Expert reports in comp claims: tips to avoid evidentiary traps P2
9th Nov 2016
Read part one of Benjamin's series here.
Choose the right expertise
If you are looking for evidence of the cause of the failure of a retaining wall, or of a structural failure, then a structural engineer may be the best expert.
If you are looking for evidence on appropriate work practices or safety equipment in an area of employment or industry, then an ergonomics engineer may be the best expert.
If you are looking for evidence of the cause of failure of plant equipment, a mechanical engineer may be the best expert.
If you are looking for evidence on the nature and extent of a head injury, or otherwise inexplicable neurological or cognitive disturbances, a neurosurgeon, psychiatrist or neuropsychologist may be the best expert. As a side note, do not forget that the ambulance and admitting hospital notes of the Glasgow Coma Scale are important when briefing these experts if the injury is said to arise from sudden impact.
If you are in doubt about which expert to brief, contact the plaintiff’s General Practitioner, or if you have one, a friendly GP or specialist who could guide you.
Ask the right questions
What is the evidence you want the expert to be able to comment on? Is it about Australian Standards, good building or another type of work practice?
Think about what the court wants to know from an expert; the information which only an expert can give. This is where the need to focus on the elements of the claim is required.
In a liability case, is foreseeability an issue? If so, can the expert comment on any known literature (or what the putative tortfeasor should have known) at the time of the incident which would have a bearing on that issue. Is causation an issue? Can the expert comment on the mechanism of the incident and the likelihood of it causing the incident, or the injuries? What were the risks involved in the incident and the degree of the risks eventuating? Importantly, what measures could the putative defendant have taken to avoid or reduce those risks? Was there contribution from any other factors, and if so, to what extent?
Experts on quantum often need to assess the full nature and extent of the injuries. This requires consideration of the impact on each element of the claimant’s life which may sound in damages. Consider the various heads of damage. They should feature largely in any consideration on instructions sought from time to time. The opinions sought should be focused on the anticipated heads of damage. For instance, how does the injury affect the plaintiff’s ability to carry out their employment, noting that the employment requires particular tasks? Identifying with some precision the instructions of the type and nature of the problems in performing particular aspects of the employment is often overlooked, but can be useful to a specialist, especially where there is no occupational therapist’s opinion on the matter.
Do not ask for opinions outside the area of expertise of the particular expert. If the expert cannot comment on a particular issue because it is outside their area of expertise, tell them to say so. A candid concession is much better than trying to meet an objection at trial. Besides, the opinion obtained outside the area of expertise has little or no probative value. Do not think it can be slipped past the other side or the court. It is better to think whether the answer to the question is likely to be met with an objection on relevance, value, unsupported speculation or some other reason in advance, so as to obtain the best expert report you can.
Avoid asking for opinions on the ultimate question. For instance, don’t ask an ergonomic engineer to given an opinion on the negligence of the employer’s system of work.
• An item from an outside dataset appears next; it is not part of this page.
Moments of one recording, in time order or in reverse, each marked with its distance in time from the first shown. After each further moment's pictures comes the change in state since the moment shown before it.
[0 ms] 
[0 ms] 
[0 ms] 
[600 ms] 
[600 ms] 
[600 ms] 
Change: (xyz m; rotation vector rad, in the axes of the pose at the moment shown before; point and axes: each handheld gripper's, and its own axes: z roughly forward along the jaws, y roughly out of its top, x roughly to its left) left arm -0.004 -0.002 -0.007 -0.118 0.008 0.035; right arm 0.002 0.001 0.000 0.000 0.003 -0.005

Any such opinion is bound to fall on an objection.
Should you clarify any opinion you do not understand, or any question left unanswered?
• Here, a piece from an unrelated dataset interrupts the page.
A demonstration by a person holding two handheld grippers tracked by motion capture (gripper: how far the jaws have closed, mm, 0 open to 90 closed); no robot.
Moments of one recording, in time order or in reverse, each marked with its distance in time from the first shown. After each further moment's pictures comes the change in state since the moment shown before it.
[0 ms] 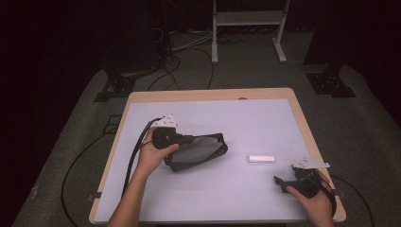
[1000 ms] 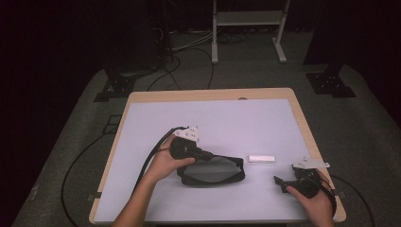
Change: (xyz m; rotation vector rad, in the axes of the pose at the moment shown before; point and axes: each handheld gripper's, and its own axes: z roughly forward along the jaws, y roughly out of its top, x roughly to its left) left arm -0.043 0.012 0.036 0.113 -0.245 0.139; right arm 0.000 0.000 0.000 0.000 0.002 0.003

Experts are human and often very busy. They sometimes unintentionally overlook questions they are asked. They sometimes misunderstand the question (which is almost always because of how it is asked). Sometimes the answers are not clear, or sometimes they have been answered in an oblique fashion. The latter should be treated with care. There may be a reason the expert has not answered the question directly. A simple phone call or follow up letter may clarify the issue.
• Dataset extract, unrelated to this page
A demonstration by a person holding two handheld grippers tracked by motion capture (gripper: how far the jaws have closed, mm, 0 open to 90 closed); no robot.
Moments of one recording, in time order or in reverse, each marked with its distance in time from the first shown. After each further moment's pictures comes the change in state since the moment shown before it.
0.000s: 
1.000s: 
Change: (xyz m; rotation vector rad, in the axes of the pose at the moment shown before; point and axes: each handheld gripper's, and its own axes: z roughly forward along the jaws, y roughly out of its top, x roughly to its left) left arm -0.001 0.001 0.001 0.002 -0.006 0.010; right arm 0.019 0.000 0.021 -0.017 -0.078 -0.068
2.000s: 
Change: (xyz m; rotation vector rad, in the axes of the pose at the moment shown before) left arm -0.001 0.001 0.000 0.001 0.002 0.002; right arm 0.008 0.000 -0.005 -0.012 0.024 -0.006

Finally, do not leave it until just before the compulsory conference, mediation or trial to clarify these questions. An expert’s opinion often forms a central plank on which arguments are based. A well planned case requires time to prepare the best arguments. Cases prepared on the run without sufficient time or effort given to enabling a properly reasoned and conclusive expert opinion risks that evidence not being viewed in its best light, and the shadows created can often lead to problems settling the case or problems with admissibility at trial.
Benjamin Whitten is a barrister who practises in commercial, equity and insurance litigation. He has a particular interest in claims involving construction & engineering issues and failures.
The views and opinions expressed in these articles are the authors' and do not necessarily represent the views and opinions of the Australian Lawyers Alliance (ALA).